What I liked the most about the pipeline:

\- Speed - we spent a lot of time (as the post says) optimising the process of
getting changes into production, and making it as streamlined as possible

\- Safety - automated testing caught a huge percentage of the issues, meaning
we were able to fix them earlier and avoid the turnaround time of finding out
later in the process.Tests included visual diffs of many of the pages,
approval tests to check contracts and routes didn't change, etc.

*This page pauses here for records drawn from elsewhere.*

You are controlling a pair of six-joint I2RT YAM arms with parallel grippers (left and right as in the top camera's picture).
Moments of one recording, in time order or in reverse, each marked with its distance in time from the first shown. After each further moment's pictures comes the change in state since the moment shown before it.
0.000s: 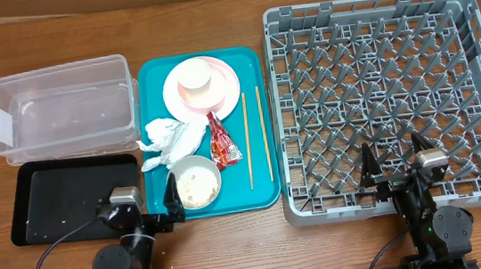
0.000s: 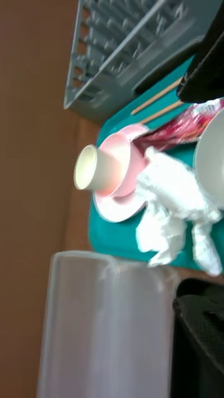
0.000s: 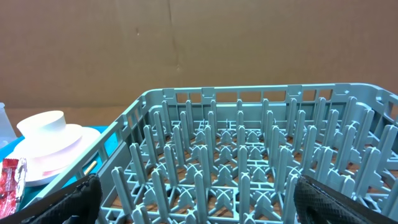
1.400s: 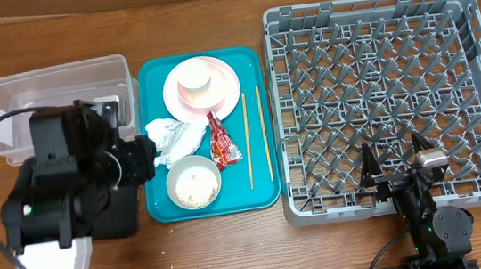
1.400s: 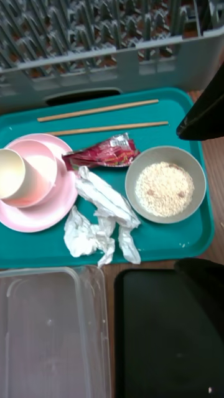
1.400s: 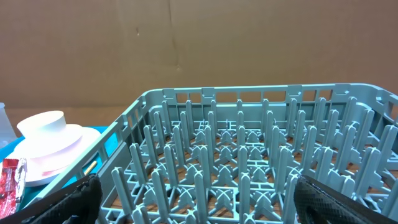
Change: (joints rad) left arm 0.000 1.089 1.218 -0.958 0.061 0.128; right arm 0.000 0.000 0.000 0.000 0.000 0.000
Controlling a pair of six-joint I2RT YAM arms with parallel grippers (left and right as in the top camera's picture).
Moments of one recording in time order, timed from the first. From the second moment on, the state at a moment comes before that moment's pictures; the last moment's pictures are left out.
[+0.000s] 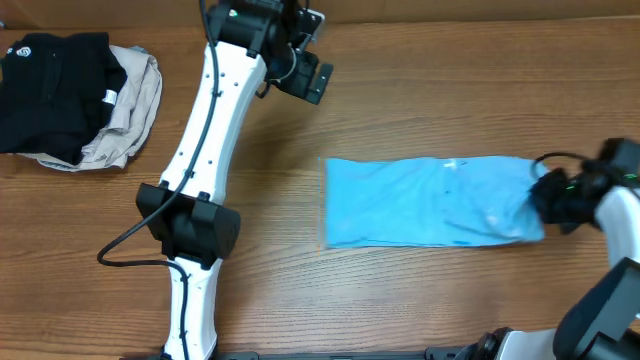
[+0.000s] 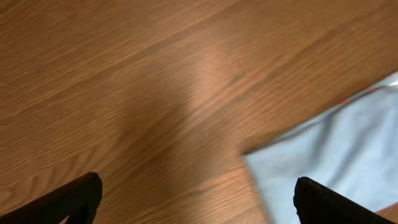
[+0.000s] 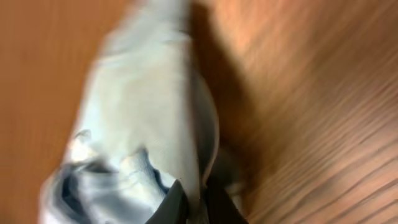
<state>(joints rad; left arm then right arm) -0.31 2.27 2.51 -1.41 0.12 0.07 -0.54 1.58 1.02 -0.76 -0.28 0.44</state>
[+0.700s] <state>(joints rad) -0.04 2.27 2.51 -1.41 0.08 0.01 -0.10 1.59 1.30 -1.01 -0.43 0.14</state>
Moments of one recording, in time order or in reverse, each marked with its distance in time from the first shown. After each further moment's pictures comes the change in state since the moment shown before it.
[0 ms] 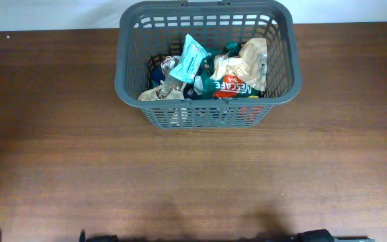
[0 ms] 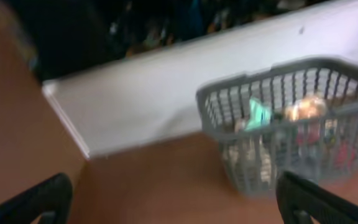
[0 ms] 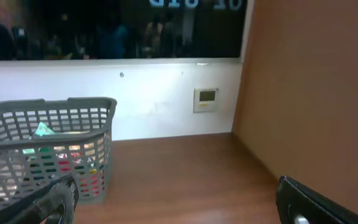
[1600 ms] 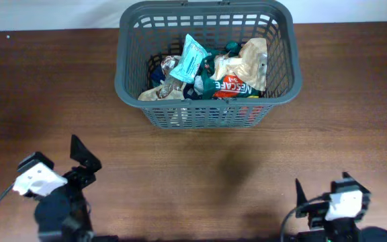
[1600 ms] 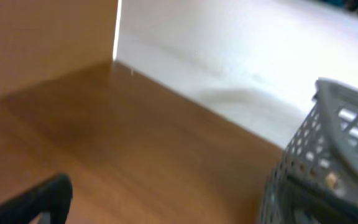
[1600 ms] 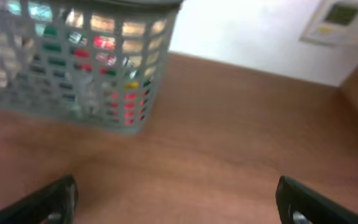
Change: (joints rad) left arm -0.034 -0.089 -1.123 0.929 -0.438 -0.612; right arm -0.032 -0.307 -1.418 0.737 -0.321 -0.124
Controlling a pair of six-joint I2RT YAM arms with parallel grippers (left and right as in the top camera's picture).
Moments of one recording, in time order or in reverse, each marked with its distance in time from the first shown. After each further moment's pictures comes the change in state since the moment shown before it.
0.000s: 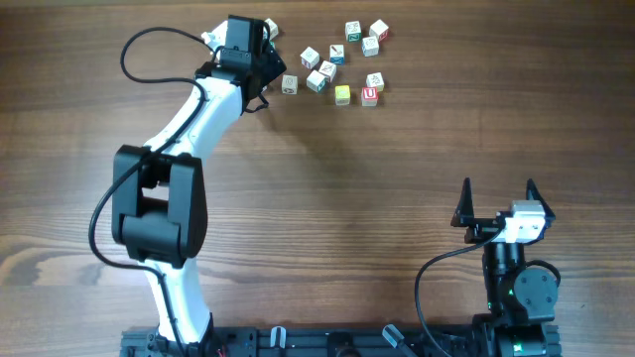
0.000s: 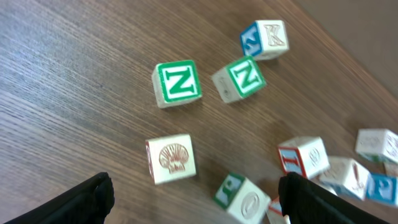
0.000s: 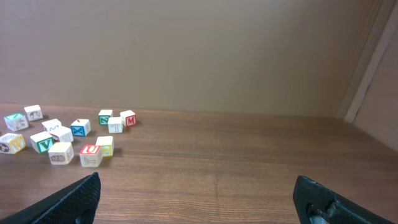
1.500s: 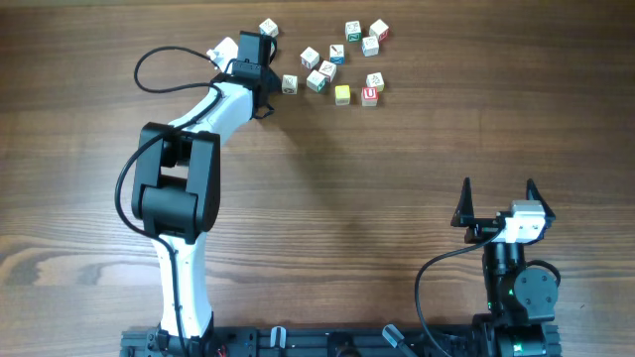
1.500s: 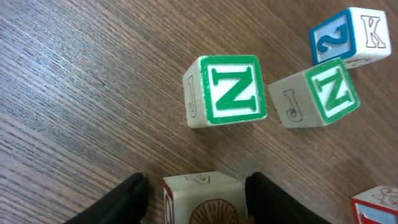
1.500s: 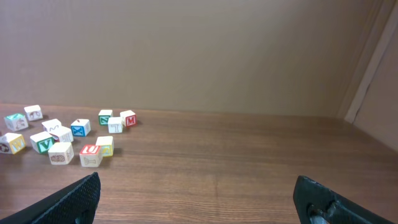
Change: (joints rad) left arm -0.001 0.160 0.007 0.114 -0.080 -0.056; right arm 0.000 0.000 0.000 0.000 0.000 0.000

\- Transparency - while there are obviously differing opinions on ChatOps, it
was great to be able to scroll back through Slack history on the shipping
channel and see a complete record of the pipeline for a particular deploy,
seeing the execution of the automated steps interwoven with the conversations
of the team members working on it. It was also great being able to see the
shipping queue at all times so you could take a look and judge how long it
would take to get a change through, and could negotiate with others if you
needed to jump ahead of them etc.

\- Focus on having everyone involved - everybody was involved in reviewing,
merging, etc. The aim with a new hire was to get them to complete a change and
deploy it to production themselves within their first week. If you were the
first person on a "carriage" it was your responsibility to "drive" it and to
judge the risk factor, whether to allow other specific changes in the
carriage, etc. This meant everyone spent a lot of time thinking about how to
reduce risks in their PRs (smaller PRs, more tests, always feature flagging,
etc) which was much healthier (IMHO) than having one or two people in the team
being responsible for merging or deploying etc and having all the
responsibility.

Some of it is cultural as well - Just Culture (blameless postmortems etc),
being brutally honest (radical candor) and willing to continually refactor
processes.